The Northern Sea Route was initially aimed to export energy to European countries. It is crucial for Russia as the route cuts down the journey by almost 35 days. However, it is disputed to be an environmentally and economically sensitive route as oil tankers need separate icebreakers. With melting sea ice in the North, the route is proving to be an attractive alternative to the existing sea route that journeys through the limitations of the Suez Canal. It is important to note that overdependence on this sensitive route might not be beneficial to Russia. European countries and the UK sanctioned the import of Russian energy as a reaction to the invasion. As a result, Russia increased its energy supply to Asia. Specifically, Russia rerouted some of its Arctic and Urals crude oil to China. It is disputed if this redistribution has sufficiently benefited Russia, according to Viktor Katona, lead crude oil analyst at Kpler.

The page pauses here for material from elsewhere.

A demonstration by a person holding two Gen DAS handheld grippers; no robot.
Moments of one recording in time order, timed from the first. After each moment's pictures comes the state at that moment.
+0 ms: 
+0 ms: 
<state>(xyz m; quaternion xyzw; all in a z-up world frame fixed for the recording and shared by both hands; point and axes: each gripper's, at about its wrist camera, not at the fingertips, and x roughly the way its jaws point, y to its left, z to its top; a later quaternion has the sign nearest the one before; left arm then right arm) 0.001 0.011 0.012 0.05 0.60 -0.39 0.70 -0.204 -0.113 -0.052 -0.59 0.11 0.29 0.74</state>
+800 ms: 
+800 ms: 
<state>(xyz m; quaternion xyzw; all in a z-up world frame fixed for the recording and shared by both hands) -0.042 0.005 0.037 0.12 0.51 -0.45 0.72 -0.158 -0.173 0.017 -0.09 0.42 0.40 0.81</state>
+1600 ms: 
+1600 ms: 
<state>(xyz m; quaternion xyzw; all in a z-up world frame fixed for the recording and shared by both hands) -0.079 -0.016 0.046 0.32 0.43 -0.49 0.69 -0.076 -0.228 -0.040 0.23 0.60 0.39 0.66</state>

In addition to these geopolitical and energy security implications for Europe, an economically struggling Russia continues to explore the Arctic at an increasingly higher rate. Recently, Russia sent oil tankers into the Arctic without icebreakers, which are escort ships that break a path in the ice in advance of the tanker. Climate change is also causing Arctic ice to thin, making some passages less risky. But while it might be economically efficient for Russia, these risks could still result in catastrophic consequences. For instance, the legal, but highly risky fleet that is transporting oil from Russia to Asia has been referred to as a “shadow fleet,” where the owners are safeguarded by shell companies.

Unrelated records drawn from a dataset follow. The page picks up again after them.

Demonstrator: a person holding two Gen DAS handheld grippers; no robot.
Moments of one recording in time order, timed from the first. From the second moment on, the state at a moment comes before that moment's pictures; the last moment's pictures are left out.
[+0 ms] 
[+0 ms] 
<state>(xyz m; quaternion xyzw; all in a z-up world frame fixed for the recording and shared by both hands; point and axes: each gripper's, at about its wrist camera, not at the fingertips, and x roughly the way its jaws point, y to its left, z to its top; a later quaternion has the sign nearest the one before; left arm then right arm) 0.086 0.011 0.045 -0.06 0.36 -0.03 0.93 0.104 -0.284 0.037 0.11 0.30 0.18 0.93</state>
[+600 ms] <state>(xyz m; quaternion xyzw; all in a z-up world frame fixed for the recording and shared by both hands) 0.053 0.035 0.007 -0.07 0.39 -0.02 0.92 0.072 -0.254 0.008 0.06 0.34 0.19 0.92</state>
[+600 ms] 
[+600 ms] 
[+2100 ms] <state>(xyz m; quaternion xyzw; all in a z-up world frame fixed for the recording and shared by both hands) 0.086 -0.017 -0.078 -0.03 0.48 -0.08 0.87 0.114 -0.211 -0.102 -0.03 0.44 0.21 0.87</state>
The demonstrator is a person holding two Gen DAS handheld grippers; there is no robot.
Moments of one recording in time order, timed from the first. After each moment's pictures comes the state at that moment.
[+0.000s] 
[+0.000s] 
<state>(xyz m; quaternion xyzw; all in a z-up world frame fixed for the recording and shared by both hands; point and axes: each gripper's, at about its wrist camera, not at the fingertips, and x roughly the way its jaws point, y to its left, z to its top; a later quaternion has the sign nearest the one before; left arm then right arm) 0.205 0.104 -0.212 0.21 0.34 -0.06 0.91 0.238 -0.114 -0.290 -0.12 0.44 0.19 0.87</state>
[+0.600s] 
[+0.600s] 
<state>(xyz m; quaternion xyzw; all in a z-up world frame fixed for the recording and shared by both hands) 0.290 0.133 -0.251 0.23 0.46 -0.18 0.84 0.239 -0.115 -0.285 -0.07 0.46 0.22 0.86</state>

Changing energy landscapes are interwoven with a polarizing security landscape. For instance, in June 2023, the U.S. aimed to establish a “diplomatic footprint” above the Arctic Circle. The war in Ukraine has severe national security implications for European countries and NATO members. Finland’s accession to NATO, and Sweden’s path to the same, both Arctic countries, will further change the Arctic security landscape. I argue that this grouping as a reaction to the war would be an “othering” approach to diplomatic relations with Russia, further cutting off diplomatic ties, and leading to unprecedented consequences.
Arctic countries believe that aggression by either side could range from attacks on underwater cables to attacks on energy infrastructure (predominantly assumed to be Russian as it had attacked Ukrainian Nuclear Energy infrastructure). These polarizing diplomatic relationships would further strain Arctic cooperation. For instance, the Arctic Circle Assembly has frozen the participation of Russia as a consequence to its invasion of Ukraine. While member countries need to condemn acts of aggression and mass migration, much can be argued about this decision as it reflects a double standard and the gravity of power that the U.S. enjoys in international forums. As a byproduct of this expulsion, the 40 Russian indigenous peoples and scientific communities are cut off too, leading to a vulnerable Arctic. All eight countries must collaborate on the diplomatic front and cooperate on the scientific front.